◆ Your goal
Quote only the lines from the top of the listing below down to and including the line with "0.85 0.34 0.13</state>".

+++ Data under study

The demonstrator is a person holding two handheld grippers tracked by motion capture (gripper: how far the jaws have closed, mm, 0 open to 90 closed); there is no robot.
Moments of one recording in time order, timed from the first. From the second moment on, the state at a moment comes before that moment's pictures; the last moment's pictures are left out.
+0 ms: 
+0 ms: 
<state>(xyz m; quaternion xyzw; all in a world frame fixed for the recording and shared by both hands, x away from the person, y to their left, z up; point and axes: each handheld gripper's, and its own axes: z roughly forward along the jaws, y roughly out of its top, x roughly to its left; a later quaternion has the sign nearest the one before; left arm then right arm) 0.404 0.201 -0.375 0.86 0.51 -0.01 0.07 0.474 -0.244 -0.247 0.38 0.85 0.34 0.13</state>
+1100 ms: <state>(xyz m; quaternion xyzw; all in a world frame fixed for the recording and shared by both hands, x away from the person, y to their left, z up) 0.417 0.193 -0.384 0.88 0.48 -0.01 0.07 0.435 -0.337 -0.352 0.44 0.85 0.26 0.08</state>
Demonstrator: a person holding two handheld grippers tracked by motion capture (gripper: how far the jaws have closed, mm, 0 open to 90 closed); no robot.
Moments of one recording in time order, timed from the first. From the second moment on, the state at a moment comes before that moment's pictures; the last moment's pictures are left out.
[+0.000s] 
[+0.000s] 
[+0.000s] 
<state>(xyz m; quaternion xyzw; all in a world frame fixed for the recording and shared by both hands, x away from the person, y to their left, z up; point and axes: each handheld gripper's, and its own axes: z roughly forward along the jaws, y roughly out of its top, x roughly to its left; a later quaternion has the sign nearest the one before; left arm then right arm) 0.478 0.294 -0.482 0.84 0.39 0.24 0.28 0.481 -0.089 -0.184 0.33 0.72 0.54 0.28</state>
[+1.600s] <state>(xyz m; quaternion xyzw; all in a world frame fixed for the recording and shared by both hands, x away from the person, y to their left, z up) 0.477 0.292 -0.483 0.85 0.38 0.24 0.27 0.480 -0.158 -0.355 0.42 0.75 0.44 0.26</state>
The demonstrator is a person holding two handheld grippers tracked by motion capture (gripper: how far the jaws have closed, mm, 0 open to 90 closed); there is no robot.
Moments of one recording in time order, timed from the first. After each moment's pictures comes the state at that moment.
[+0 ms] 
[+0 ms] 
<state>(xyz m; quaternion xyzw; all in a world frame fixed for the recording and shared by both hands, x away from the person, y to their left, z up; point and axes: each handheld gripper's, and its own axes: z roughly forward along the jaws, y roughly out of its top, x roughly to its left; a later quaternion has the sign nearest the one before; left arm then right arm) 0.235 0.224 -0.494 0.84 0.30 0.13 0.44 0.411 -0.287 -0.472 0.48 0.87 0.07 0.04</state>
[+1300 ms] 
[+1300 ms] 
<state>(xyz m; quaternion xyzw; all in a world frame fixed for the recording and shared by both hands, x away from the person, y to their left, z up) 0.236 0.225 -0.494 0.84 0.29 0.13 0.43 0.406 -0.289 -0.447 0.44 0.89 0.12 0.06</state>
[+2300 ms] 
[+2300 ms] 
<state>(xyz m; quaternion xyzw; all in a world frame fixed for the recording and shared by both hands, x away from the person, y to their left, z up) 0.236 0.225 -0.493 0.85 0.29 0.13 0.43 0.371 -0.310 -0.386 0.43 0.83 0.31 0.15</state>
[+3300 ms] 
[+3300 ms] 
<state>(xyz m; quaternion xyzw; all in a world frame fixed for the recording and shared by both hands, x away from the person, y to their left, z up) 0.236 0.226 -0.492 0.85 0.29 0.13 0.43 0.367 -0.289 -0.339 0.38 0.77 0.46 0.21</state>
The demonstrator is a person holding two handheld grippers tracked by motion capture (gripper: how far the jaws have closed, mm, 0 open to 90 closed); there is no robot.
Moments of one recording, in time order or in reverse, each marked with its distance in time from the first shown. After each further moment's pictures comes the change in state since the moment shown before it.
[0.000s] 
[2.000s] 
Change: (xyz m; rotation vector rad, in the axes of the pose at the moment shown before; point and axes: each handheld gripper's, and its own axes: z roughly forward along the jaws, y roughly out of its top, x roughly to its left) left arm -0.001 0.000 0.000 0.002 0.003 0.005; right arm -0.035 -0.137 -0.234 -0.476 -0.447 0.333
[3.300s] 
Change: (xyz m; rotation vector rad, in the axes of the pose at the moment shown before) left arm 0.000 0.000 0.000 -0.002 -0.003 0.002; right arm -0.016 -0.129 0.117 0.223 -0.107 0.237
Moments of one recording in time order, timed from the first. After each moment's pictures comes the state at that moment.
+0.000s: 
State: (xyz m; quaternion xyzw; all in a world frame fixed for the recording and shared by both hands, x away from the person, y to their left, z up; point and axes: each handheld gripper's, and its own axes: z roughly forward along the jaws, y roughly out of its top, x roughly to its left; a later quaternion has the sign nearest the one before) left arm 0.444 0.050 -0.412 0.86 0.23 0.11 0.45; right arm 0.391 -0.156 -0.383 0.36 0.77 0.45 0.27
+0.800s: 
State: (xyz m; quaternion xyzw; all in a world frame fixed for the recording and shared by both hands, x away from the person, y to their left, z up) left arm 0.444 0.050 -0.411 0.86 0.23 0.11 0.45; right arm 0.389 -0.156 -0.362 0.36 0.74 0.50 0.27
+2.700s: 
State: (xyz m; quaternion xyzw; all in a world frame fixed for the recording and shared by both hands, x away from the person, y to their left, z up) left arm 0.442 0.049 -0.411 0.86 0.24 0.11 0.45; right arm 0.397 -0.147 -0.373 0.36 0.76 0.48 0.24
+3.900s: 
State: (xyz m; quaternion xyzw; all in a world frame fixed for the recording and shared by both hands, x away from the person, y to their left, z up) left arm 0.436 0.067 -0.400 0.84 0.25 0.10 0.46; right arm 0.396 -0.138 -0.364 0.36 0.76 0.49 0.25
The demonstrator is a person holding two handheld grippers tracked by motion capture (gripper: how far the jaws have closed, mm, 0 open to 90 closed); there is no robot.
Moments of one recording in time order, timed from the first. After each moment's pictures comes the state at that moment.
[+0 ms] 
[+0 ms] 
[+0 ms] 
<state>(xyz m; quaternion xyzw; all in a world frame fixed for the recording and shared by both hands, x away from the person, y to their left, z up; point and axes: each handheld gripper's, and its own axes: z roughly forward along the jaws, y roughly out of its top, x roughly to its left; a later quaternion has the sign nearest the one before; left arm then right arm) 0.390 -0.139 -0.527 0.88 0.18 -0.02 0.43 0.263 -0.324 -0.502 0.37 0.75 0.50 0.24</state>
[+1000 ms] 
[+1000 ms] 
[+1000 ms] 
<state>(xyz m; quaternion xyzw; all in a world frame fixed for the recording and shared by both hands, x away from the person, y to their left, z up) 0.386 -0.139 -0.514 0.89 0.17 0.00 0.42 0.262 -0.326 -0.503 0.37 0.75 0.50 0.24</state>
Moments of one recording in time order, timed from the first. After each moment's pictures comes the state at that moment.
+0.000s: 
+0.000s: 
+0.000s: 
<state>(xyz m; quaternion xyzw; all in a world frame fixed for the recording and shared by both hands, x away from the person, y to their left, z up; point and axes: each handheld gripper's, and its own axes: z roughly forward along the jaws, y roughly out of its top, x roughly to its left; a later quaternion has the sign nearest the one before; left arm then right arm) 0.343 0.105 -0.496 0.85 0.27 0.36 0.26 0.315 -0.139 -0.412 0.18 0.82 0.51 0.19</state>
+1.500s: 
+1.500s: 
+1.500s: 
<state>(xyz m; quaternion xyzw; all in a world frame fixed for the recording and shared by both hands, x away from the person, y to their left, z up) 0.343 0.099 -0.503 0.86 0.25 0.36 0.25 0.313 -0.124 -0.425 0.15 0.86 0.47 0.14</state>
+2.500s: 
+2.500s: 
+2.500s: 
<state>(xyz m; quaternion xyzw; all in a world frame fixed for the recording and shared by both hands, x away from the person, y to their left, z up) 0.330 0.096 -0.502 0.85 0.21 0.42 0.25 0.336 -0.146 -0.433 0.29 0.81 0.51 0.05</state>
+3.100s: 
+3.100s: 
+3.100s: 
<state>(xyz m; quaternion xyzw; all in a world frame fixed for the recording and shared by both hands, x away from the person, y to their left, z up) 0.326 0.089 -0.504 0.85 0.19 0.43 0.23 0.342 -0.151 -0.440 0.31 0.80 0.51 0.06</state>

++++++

◆ Output for this task
The demonstrator is a person holding two handheld grippers tracked by motion capture (gripper: how far the jaws have closed, mm, 0 open to 90 closed); there is no robot.
Moments of one recording in time order, timed from the first. From the second moment on, the state at a moment comes before that moment's pictures; the last moment's pictures are left out.
+0 ms: 
+0 ms: 
<state>(xyz m; quaternion xyzw; all in a world frame fixed for the recording and shared by both hands, x away from the person, y to their left, z up; point and axes: each handheld gripper's, and its own axes: z roughly forward along the jaws, y roughly out of its top, x roughly to its left; a later quaternion has the sign nearest the one before; left arm then right arm) 0.404 0.201 -0.375 0.86 0.51 -0.01 0.07 0.474 -0.244 -0.247 0.38 0.85 0.34 0.13</state>

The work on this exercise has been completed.